> EXERCISE DESCRIPTION: Line by line, set down the following material again exactly.
══════════
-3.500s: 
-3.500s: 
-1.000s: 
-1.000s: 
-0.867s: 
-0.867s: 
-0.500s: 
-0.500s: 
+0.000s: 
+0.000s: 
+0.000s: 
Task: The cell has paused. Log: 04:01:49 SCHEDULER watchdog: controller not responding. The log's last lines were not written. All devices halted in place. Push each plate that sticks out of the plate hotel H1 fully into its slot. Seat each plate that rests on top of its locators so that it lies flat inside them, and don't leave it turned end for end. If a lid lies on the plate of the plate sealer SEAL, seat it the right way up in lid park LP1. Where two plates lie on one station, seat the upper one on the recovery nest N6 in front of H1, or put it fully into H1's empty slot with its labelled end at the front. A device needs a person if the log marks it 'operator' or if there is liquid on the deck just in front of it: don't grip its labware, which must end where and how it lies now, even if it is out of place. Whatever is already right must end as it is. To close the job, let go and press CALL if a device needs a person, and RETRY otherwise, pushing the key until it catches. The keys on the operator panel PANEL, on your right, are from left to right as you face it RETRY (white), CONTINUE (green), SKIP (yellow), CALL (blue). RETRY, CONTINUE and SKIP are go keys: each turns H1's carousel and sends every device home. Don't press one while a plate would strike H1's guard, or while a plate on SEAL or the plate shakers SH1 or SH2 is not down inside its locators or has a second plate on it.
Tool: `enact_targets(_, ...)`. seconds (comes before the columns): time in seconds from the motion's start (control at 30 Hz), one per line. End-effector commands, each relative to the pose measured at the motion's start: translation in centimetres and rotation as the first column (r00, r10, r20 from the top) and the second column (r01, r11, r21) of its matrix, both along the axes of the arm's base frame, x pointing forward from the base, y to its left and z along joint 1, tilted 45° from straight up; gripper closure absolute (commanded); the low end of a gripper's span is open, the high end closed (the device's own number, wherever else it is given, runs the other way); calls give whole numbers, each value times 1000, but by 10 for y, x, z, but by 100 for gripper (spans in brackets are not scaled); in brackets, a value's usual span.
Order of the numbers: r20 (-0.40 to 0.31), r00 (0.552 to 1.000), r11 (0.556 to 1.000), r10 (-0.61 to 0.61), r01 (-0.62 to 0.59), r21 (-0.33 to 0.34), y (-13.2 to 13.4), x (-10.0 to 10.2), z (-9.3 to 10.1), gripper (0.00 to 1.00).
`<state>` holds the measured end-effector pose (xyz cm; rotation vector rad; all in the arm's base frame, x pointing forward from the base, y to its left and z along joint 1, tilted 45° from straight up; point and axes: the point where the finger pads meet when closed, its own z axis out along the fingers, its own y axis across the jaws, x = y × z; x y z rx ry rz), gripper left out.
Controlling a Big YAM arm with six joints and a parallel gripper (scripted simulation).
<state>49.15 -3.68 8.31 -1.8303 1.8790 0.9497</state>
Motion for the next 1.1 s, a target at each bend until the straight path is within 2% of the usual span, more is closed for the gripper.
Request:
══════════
> YOUR SOLUTION:
-3.500s: 
-3.500s: 
-1.000s: 
-1.000s: 
-0.867s: 
-0.867s: 
-0.500s: 
-0.500s: 
+0.000s: 
+0.000s: 
+0.000s: 
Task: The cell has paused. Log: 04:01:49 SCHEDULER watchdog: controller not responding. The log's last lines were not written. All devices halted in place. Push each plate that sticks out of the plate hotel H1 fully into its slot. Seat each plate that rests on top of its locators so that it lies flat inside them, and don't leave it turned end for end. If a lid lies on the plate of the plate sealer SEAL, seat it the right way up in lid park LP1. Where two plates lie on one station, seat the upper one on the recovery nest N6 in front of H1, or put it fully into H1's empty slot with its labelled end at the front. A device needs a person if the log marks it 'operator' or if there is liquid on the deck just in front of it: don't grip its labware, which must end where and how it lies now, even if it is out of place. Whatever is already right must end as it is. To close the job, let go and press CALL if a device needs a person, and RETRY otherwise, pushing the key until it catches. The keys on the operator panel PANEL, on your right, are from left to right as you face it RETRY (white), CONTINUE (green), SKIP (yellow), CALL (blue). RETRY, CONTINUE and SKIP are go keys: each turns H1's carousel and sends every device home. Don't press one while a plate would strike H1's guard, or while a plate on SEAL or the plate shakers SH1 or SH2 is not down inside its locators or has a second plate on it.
Tool: `enact_targets(_, ...)`. seconds (comes before the columns): time in seconds from the motion's start (control at 30 Hz), one per line. End-effector commands, each relative to the pose measured at the motion's start: translation in centimetres and rotation as the first column (r00, r10, r20 from the top) and the second column (r01, r11, r21) of its matrix, both along the axes of the arm's base frame, x pointing forward from the base, y to its left and z along joint 1, tilted 45° from straight up; gripper closure absolute (commanded); the low end of a gripper's span is open, the high end closed (the device's own number, wherever else it is given, runs the other way); calls give whole numbers, each value times 1000, but by 10 for y, x, z, but by 100 for gripper (spans in brackets are not scaled); in brackets, a value's usual span.
Order of the numbers: r20 (-0.40 to 0.31), r00 (0.552 to 1.000), r11 (0.556 to 1.000), r10 (-0.61 to 0.61), r01 (-0.62 to 0.59), r21 (-0.33 to 0.34), y (-13.2 to 13.4), x (-10.0 to 10.2), z (-9.3 to 10.1), gripper (0.00 to 1.00).
`<state>` holds the measured end-effector pose (xyz cm; rotation vector rad; all in the arm's base frame, x pointing forward from the base, y to its left and z along joint 1, tilted 45° from straight up; point and axes: the point where the finger pads meet when closed, its own z axis out along the fingers, its own y axis across the jaws, x = y × z; x y z rx ry rz), gripper left out.
Controlling a Big YAM arm with six joints and a parallel gripper (scripted simulation).
<state>49.15 -3.68 8.31 -1.8303 1.8790 0.9497</state>
Motion for the next 1.1 s, a target at each bend until the straight path is within 2% of the usual span, more is closed for the gripper.
Request:

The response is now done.